UTe2 is a fascinating system that challenges many of our ideas about heavy fermion superconductivity. Clearly, its high-pressure properties are no exception. UTe2 under pressure combines two of the most intriguing effects found in unconventional superconductors, namely, multiple superconducting order parameters and field-reinforced superconductivity. These are associated with the highest known superconducting critical temperature for a U-based heavy fermion system. The similarities in the reinforcement of correlations and superconductivity with pressure and with high magnetic field are quite striking. Under pressure we find a field reinforcement of superconductivity for the field applied along the c-axis, whereas at ambient pressure this effect was only seen for field applied closer to the b-axis. This suggests a change in the magnetic and/or electronic anisotropies, and we can expect spectacular effects under combined pressure and very high fields.
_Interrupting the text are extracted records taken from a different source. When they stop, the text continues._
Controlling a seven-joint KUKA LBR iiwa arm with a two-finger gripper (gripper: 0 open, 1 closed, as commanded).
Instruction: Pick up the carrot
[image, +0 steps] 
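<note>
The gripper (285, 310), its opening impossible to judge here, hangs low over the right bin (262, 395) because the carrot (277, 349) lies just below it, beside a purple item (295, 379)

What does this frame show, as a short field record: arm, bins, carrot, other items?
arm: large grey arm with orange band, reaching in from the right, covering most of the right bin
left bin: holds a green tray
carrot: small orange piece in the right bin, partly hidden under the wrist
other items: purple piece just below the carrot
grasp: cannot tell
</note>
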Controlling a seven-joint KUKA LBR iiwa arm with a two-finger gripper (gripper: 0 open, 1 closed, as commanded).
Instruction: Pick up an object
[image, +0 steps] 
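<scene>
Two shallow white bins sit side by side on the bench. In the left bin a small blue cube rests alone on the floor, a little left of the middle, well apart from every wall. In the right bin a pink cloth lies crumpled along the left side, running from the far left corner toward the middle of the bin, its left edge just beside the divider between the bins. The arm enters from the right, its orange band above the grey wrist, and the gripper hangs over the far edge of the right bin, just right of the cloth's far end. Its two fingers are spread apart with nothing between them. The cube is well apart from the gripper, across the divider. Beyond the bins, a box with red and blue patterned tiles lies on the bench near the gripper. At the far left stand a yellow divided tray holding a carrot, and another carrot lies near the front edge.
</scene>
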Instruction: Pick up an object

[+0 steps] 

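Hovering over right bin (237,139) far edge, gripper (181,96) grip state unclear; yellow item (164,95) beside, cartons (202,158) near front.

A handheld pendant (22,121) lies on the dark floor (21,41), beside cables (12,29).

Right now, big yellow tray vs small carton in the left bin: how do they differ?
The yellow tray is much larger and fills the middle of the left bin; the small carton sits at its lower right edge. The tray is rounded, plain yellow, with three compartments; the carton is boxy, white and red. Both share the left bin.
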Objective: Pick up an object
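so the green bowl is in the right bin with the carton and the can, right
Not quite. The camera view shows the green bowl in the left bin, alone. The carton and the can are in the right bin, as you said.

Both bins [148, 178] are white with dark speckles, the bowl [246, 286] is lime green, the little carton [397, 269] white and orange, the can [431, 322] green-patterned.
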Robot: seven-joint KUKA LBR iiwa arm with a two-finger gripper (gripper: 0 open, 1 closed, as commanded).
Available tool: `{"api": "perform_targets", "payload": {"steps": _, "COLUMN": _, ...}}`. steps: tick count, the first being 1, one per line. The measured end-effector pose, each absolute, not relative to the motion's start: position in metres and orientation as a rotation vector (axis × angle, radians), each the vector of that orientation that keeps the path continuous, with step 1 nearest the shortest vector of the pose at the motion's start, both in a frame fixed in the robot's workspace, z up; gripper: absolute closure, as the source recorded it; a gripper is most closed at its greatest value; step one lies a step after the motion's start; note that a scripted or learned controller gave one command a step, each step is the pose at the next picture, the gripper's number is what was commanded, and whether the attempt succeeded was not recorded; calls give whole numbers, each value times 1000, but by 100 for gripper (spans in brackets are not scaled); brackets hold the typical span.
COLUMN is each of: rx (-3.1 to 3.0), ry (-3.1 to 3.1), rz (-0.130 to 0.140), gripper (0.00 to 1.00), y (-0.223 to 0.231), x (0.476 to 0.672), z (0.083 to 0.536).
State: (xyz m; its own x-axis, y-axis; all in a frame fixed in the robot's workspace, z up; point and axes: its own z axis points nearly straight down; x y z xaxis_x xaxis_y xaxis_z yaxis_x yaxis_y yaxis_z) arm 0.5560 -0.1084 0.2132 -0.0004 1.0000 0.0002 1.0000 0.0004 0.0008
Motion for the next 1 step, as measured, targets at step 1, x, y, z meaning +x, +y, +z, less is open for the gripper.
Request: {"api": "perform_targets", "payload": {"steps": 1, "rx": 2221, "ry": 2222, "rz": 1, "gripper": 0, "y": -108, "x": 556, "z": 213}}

Further studies to obtain a more complete picture are now under way and will no doubt improve our understanding of these phenomena and perhaps bring more exciting discoveries.

Methods

Single crystals of UTe2 were grown by vapor transport, as described in more detail here8. The ambient pressure specific heat was measured in a commercial device (Quantum Design PPMS). The AC calorimetry was measured in a diamond anvil cell28. The transmitting medium was argon, ensuring very hydrostatic conditions in this pressure range. The sample was heated by a laser diode at a frequency of 637 Hz and its temperature oscillations were measured with a Au/Au:Fe thermocouple. The pressure was tuned in situ in a dilution refrigerator and measured with the ruby luminescence scale. Because of the heat load from the laser diode the lowest temperature achievable was ~0.5 K. The resistivity was measured in a modified Bridgman cell with ceramic anvils as described here29. The pressure-transmitting medium was Fluorinert. The sample for resistivity came from a different batch and showed a higher transition temperature. Measurements were performed down to 1.8 K in a commercial device (Quantum Design PPMS). In both experiments a magnetic field of up to 8 or 9 T could be applied along the c-axis of the crystal. The theoretical analysis of thermodynamically allowed phase diagrams is performed by the Taylor expansion of the Gibbs free energy in the vicinity of the multicritical point in the P–T diagram. The evaluation of the pressure evolution of the slopes vs. the critical temperatures uses the same strong coupling model as used for UCoGe27 (Supplementary Fig. 3 and Supplementary note 3).